Task directions: Without dropping or altering a single word, give the listing again.

Data segment:
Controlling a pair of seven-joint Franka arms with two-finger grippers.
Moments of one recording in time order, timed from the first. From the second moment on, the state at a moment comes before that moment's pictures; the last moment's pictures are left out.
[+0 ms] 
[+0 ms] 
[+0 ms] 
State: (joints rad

Worked solution:
Controlling a pair of seven-joint Franka arms with two-finger grippers.
Moments of one recording in time order, timed from the first. From the second moment on, the state at a moment comes before that moment's pictures; the last moment's pictures are left out.
[+0 ms] 
[+0 ms] 
[+0 ms] 
State: (joints rad

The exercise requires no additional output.